A Smart Position Sensor for Articulated Rotors

Modern articulated rotors utilize an elastomeric bearing on the root of each blade to allow multi-axis articulation through a single component. The bearing forms a spherical joint that makes measuring angular displacements in specific blade axes both coupled and difficult to measure. A smart sensing concept is developed to uncouple and separately measure the blade flapping, feathering, and lead-lag position. The sensor concept projects a magnetic field from the blade root to the rotor hub such that flap, lag and pitch displacements can be derived from a hub mounted pickup array. The device utilizes permanent magnets on the blade root and an array of Anisotropic Magnetoresitive (AMR) sensors on the hub. The sensor array is integrated with other electronic components, including a microprocessor in a printed circuit board, forming a self contained sensing system.
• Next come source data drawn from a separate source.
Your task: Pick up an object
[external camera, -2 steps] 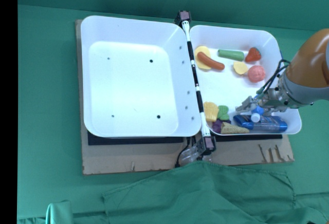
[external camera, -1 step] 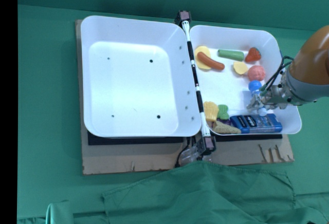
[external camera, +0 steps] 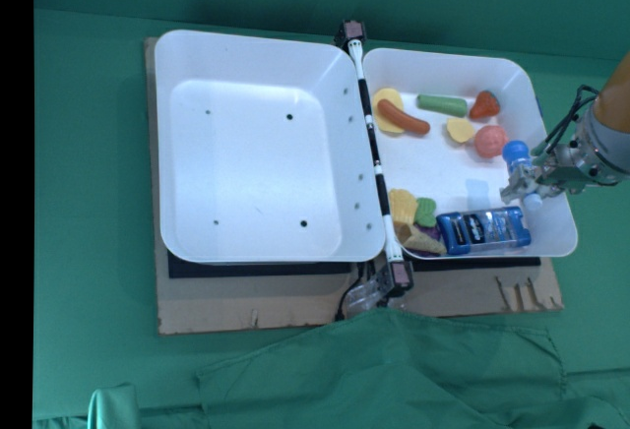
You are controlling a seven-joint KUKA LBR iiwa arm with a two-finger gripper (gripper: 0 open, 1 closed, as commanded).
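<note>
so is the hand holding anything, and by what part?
Cannot be told. The hand sits at the right bin's right edge, next to a blue-capped item; no object visibly sits between its fingers.

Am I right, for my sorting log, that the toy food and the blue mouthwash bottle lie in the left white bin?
No. The camera view shows the toy food and the blue mouthwash bottle in the right white bin, not the left.

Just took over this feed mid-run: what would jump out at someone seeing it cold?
The right bin is crowded with bright toy food, a red sausage and a green piece near its far side. A blue packet lies along its near wall. The pincer hangs over that bin's right edge, beside a blue-capped bottle. The left bin sits alongside.
</note>
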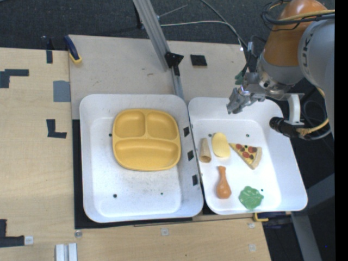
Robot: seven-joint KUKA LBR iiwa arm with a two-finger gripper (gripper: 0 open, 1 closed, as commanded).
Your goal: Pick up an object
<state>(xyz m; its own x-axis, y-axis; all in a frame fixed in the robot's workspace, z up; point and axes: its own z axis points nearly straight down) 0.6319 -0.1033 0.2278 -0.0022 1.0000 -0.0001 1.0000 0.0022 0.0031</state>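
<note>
Above the right bin (283, 192), your gripper (235, 105) hangs high so it can drop onto the toy food; I cannot tell its grip.

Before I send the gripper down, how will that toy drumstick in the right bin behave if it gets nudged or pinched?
The drumstick looks like moulded plastic, so probably stiff and light. Its rounded body may roll or skid on the smooth white bin. Pinching the narrow bone end seems likelier to slip than the fat end.

Two white bins sit side by side on a tan bench (32, 145): left bin (98, 200) at 9 o'clock, right bin (283, 184) at 3.
</note>
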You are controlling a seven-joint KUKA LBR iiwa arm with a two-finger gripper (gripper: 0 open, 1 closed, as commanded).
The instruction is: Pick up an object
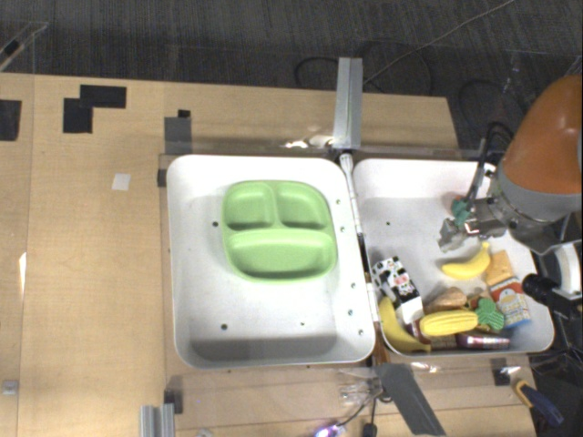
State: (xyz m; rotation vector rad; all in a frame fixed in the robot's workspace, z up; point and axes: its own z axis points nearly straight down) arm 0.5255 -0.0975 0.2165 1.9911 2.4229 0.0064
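1. Currently claw (460,226) hangs in right bin (401,185), just above small banana (466,265); finger state: can't tell.
2. Green tray (278,228) sits in left bin (196,271).

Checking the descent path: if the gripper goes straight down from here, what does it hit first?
Probably the small banana, which lies just below the gripper in the right bin. Height is unclear in this slanted view, so it could land on bare bin floor beside the banana.
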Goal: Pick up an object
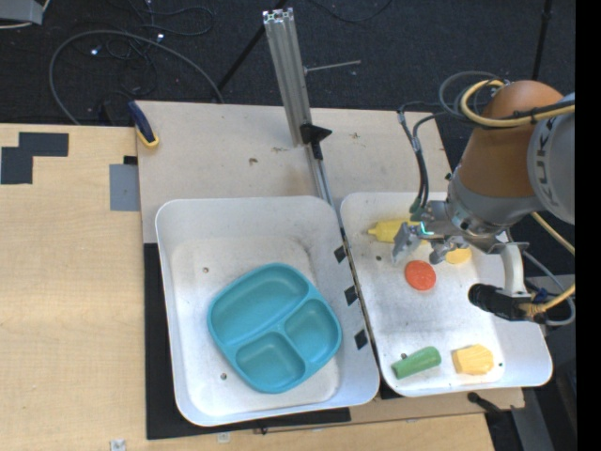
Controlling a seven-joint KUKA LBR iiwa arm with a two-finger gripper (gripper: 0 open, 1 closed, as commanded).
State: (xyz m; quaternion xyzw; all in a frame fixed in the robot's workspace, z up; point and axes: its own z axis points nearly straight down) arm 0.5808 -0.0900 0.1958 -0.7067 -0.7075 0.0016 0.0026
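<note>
Two shallow white bins sit side by side: the left bin holds one turquoise three-compartment plastic tray, and the right bin holds one round orange-red ball, one green cylinder-shaped block, one yellow chunky block and two more yellow pieces. Taking the orange-red ball as the landmark, the gripper hangs just above it, one yellow piece lies to its upper left, the other yellow piece just to its right, and the green and yellow blocks lie well below it. Whether the claw is apart or together I cannot tell, and nothing shows between it
</note>
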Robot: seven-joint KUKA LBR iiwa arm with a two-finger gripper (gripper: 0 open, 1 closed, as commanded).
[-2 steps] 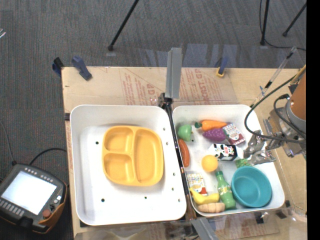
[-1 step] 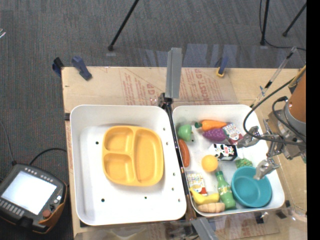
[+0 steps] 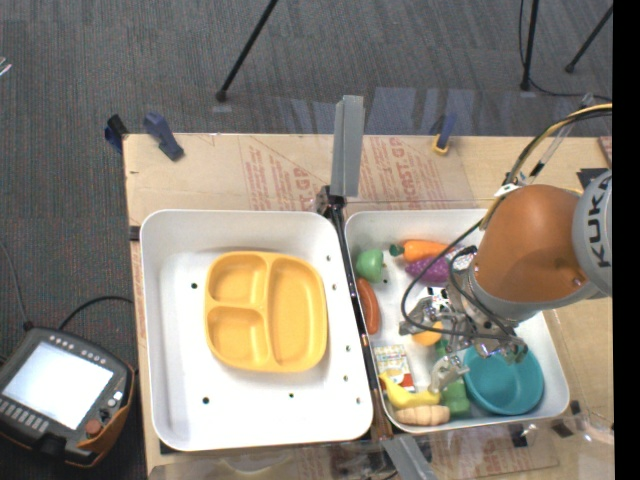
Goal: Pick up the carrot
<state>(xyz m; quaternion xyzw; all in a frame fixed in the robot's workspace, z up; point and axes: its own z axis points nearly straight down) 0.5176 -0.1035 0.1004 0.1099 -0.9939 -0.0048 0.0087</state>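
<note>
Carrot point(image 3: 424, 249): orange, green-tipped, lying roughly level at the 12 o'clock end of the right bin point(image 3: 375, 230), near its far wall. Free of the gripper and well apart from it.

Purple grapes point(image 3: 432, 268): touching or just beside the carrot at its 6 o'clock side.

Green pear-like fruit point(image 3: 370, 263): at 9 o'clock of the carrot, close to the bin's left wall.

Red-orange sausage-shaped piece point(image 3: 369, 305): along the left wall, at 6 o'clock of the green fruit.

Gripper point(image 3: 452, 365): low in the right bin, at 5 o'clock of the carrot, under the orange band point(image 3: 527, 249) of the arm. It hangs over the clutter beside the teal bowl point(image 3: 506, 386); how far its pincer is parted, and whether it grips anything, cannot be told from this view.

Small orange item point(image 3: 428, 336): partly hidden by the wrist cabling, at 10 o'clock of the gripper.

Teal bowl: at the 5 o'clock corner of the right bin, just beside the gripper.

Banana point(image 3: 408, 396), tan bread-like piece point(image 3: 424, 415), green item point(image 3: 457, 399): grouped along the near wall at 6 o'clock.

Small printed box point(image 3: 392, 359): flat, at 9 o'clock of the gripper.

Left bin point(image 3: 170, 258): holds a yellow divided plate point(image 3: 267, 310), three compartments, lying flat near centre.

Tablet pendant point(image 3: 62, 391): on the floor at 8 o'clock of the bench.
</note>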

The 'smart' sensor is software driven, self checking, and can be networked with other sensors for application flexibility. The sensor accuracy is ensured through a process that develops calibration coefficients that are loaded into system non-volatile memory. The sensor system is designed for initial application on an articulated tail rotor for flight test purposes. Risk reduction testing is conducted in simulated tail rotor environmental conditions including vibration and shock, elevated centrifugal force (CF), temperature extremes and electromagnetic emissions / susceptibility. All development and test results indicate the new sensor technology is valid and ready for use in its initial flight test application.